WHAT TO PRODUCE
Within the listing below, the lines to output run from the one containing "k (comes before" through the one containing "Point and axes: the"; copy them exactly and nothing else.

GIVEN MATERIAL
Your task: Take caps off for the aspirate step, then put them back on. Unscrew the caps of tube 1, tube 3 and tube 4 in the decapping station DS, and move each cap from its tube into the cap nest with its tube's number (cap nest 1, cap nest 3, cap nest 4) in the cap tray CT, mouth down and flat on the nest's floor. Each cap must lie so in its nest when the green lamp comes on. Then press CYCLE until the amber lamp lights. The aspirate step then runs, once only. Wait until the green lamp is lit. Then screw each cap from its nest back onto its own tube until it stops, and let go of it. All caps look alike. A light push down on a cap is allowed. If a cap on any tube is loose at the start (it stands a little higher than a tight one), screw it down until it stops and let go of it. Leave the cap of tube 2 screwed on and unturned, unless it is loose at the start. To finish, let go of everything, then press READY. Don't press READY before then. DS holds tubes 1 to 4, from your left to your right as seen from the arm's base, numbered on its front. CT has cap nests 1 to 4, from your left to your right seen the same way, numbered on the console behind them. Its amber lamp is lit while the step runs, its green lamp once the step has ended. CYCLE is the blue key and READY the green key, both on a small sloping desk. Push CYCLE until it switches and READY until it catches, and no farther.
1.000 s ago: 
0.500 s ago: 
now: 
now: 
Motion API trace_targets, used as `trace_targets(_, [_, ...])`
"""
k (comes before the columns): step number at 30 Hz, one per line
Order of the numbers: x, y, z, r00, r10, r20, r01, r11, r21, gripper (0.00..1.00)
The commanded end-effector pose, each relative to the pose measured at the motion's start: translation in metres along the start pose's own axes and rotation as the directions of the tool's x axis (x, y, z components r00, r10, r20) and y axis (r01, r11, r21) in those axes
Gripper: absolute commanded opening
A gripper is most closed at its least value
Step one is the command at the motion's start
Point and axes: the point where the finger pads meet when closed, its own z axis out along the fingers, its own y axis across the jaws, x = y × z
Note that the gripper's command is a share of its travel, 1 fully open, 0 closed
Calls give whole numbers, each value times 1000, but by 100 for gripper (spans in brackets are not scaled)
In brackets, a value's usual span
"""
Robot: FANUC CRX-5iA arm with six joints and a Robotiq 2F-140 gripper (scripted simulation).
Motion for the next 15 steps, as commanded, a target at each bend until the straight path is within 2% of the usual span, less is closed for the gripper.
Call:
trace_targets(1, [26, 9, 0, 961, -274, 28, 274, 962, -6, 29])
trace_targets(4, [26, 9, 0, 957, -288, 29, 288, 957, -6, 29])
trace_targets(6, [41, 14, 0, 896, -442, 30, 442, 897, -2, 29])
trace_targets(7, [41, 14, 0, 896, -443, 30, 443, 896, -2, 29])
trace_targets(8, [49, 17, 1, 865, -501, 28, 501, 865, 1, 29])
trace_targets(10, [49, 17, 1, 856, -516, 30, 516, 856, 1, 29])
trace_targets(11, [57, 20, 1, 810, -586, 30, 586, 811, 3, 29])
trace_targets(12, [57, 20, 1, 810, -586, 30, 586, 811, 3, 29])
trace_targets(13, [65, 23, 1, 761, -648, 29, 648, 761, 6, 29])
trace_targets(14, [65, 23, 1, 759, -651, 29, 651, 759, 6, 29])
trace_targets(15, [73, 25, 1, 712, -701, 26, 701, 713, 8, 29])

RESPONSE
k (comes before the columns): step number at 30 Hz, one per line
Order of the numbers: x, y, z, r00, r10, r20, r01, r11, r21, gripper (0.00..1.00)
The commanded end-effector pose, each relative to the pose measured at the motion's start: translation in metres along the start pose's own axes and rotation as the directions of the tool's x axis (x, y, z components r00, r10, r20) and y axis (r01, r11, r21) in those axes
Gripper: absolute commanded opening
A gripper is most closed at its least value
Step one is the command at the motion's start
Point and axes: the point where the finger pads meet when closed, its own z axis out along the fingers, its own y axis across the jaws, x = y × z

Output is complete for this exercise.